**EXERCISE REQUIREMENTS:**
Give back the full data character for character.

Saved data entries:

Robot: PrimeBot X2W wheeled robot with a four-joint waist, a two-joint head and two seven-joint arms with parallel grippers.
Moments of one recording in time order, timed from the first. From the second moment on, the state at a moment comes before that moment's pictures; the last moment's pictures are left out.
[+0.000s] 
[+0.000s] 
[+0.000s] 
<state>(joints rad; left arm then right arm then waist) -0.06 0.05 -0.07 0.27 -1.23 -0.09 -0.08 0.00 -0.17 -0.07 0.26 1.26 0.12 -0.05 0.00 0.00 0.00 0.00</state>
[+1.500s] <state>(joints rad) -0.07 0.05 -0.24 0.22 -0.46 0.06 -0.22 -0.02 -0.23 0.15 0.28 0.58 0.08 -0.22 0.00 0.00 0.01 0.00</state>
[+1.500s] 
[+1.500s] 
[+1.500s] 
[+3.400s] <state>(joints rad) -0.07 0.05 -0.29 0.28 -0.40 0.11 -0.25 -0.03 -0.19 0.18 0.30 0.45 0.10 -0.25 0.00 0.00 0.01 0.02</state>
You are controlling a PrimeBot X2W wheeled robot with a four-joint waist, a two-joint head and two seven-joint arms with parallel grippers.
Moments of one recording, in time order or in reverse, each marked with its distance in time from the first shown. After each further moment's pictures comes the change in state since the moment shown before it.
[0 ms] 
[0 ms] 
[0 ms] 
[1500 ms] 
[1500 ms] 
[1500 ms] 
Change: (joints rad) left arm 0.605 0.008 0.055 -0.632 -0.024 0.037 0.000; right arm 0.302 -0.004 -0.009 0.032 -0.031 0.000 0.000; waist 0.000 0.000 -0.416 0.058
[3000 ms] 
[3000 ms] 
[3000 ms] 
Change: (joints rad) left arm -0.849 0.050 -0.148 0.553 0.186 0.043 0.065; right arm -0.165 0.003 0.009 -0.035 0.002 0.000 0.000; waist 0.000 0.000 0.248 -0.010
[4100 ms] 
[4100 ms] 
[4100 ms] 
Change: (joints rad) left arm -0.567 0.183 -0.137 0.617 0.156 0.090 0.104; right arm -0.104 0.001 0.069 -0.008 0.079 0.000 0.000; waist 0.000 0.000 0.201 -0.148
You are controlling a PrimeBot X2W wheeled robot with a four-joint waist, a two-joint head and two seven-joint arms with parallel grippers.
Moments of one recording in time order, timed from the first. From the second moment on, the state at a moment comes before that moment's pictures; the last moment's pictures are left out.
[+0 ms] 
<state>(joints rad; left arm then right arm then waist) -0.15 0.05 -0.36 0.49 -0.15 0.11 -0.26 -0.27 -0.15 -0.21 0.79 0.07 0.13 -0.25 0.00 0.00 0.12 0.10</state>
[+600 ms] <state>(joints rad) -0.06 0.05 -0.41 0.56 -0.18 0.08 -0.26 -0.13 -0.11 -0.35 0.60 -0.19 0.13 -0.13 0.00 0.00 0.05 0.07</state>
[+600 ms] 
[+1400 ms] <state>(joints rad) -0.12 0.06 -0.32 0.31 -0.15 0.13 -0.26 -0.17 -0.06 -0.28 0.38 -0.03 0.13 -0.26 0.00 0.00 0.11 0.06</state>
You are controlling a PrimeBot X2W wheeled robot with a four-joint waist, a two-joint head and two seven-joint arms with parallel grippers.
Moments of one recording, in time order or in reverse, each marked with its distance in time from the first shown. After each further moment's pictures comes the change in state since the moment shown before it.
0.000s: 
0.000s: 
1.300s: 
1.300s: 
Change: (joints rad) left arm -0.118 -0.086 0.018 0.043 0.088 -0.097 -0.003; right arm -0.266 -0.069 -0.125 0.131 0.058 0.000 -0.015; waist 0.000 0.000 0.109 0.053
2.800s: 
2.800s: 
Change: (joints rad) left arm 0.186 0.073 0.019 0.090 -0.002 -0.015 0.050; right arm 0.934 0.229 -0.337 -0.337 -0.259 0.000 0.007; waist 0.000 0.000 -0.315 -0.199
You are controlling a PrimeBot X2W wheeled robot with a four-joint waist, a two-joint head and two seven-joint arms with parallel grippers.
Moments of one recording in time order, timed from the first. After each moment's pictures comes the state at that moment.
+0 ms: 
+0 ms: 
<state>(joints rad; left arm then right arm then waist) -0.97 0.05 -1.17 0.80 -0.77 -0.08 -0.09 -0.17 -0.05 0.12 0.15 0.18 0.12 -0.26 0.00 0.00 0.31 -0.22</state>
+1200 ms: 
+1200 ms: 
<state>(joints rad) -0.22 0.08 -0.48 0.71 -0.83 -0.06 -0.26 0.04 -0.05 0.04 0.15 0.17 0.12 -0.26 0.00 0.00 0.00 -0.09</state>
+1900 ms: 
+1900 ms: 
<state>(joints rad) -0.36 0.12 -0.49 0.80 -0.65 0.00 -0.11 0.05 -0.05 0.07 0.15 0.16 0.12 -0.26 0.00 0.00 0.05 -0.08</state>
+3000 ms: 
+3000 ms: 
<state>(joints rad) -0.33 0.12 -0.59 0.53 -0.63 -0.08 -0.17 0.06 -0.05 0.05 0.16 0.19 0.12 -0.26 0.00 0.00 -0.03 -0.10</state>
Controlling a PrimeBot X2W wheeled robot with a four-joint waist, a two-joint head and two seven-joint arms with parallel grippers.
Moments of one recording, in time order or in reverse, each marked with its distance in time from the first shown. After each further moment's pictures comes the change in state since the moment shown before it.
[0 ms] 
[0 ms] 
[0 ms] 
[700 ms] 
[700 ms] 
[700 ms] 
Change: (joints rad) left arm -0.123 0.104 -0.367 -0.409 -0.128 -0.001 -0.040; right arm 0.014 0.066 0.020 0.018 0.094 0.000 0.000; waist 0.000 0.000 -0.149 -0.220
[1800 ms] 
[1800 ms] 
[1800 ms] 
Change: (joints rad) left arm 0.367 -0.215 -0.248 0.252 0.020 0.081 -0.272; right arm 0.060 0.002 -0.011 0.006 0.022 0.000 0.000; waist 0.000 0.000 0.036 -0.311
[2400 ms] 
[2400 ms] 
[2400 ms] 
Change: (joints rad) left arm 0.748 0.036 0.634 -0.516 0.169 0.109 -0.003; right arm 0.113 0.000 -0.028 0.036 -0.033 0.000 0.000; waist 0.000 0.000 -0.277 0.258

**SOLVED EXERCISE:**
Robot: PrimeBot X2W wheeled robot with a four-joint waist, a two-joint head and two seven-joint arms with parallel grippers.
Moments of one recording in time order, timed from the first. From the second moment on, the state at a moment comes before that moment's pictures; the last moment's pictures are left out.
[+0.000s] 
[+0.000s] 
[+0.000s] 
<state>(joints rad; left arm then right arm then waist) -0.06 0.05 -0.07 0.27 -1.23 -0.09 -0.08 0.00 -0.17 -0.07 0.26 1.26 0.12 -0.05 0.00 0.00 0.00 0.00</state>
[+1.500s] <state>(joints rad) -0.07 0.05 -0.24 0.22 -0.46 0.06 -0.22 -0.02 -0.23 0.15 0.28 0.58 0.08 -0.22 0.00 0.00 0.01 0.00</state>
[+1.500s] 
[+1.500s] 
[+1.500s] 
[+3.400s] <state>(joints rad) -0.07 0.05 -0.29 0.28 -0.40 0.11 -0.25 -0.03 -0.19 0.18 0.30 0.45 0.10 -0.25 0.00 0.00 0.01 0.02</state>
You are controlling a PrimeBot X2W wheeled robot with a four-joint waist, a two-joint head and two seven-joint arms with parallel grippers.
Moments of one recording, in time order or in reverse, each marked with its distance in time from the first shown. After each further moment's pictures comes the change in state since the moment shown before it.
[0 ms] 
[0 ms] 
[0 ms] 
[1500 ms] 
[1500 ms] 
[1500 ms] 
Change: (joints rad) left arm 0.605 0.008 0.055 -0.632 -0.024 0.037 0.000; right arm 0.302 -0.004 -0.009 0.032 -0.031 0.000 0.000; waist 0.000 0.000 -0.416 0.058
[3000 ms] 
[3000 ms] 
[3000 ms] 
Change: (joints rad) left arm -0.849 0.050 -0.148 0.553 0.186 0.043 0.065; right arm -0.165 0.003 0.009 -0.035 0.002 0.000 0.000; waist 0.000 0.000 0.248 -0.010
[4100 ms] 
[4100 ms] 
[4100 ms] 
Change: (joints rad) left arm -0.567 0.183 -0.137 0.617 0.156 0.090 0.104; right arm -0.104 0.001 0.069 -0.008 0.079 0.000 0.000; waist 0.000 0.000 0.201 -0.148
You are controlling a PrimeBot X2W wheeled robot with a four-joint waist, a two-joint head and two seven-joint arms with parallel grippers.
Moments of one recording in time order, timed from the first. From the second moment on, the state at a moment comes before that moment's pictures; the last moment's pictures are left out.
[+0 ms] 
<state>(joints rad; left arm then right arm then waist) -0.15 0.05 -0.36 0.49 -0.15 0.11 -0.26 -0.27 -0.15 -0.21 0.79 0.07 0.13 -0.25 0.00 0.00 0.12 0.10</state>
[+600 ms] <state>(joints rad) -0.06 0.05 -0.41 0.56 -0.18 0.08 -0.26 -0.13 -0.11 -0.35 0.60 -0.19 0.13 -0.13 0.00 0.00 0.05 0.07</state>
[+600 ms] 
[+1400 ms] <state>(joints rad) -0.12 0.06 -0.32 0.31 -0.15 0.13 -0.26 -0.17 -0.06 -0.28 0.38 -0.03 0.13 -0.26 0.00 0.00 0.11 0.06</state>
You are controlling a PrimeBot X2W wheeled robot with a four-joint waist, a two-joint head and two seven-joint arms with parallel grippers.
Moments of one recording, in time order or in reverse, each marked with its distance in time from the first shown. After each further moment's pictures comes the change in state since the moment shown before it.
0.000s: 
0.000s: 
1.300s: 
1.300s: 
Change: (joints rad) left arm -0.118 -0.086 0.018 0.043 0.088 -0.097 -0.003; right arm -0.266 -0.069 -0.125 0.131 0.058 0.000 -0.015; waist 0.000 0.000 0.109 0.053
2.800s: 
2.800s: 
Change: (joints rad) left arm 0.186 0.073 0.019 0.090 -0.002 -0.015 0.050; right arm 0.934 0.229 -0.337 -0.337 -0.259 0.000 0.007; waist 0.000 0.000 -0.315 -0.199
You are controlling a PrimeBot X2W wheeled robot with a four-joint waist, a two-joint head and two seven-joint arms with parallel grippers.
Moments of one recording in time order, timed from the first. After each moment's pictures comes the state at that moment.
+0 ms: 
+0 ms: 
<state>(joints rad; left arm then right arm then waist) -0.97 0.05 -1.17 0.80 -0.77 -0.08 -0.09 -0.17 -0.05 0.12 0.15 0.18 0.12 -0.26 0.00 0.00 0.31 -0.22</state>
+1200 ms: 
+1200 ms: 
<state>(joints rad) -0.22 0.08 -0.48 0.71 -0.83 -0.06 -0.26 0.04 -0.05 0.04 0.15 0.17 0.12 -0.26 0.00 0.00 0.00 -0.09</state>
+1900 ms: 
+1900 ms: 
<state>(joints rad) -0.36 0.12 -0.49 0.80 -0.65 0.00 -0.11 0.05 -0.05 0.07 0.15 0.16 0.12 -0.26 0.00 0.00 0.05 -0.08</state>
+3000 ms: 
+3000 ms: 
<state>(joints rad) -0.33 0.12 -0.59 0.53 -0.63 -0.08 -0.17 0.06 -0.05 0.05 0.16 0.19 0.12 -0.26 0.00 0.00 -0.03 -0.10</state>
Controlling a PrimeBot X2W wheeled robot with a four-joint waist, a two-joint head and two seven-joint arms with parallel grippers.
Moments of one recording, in time order or in reverse, each marked with its distance in time from the first shown. After each further moment's pictures comes the change in state since the moment shown before it.
[0 ms] 
[0 ms] 
[0 ms] 
[700 ms] 
[700 ms] 
[700 ms] 
Change: (joints rad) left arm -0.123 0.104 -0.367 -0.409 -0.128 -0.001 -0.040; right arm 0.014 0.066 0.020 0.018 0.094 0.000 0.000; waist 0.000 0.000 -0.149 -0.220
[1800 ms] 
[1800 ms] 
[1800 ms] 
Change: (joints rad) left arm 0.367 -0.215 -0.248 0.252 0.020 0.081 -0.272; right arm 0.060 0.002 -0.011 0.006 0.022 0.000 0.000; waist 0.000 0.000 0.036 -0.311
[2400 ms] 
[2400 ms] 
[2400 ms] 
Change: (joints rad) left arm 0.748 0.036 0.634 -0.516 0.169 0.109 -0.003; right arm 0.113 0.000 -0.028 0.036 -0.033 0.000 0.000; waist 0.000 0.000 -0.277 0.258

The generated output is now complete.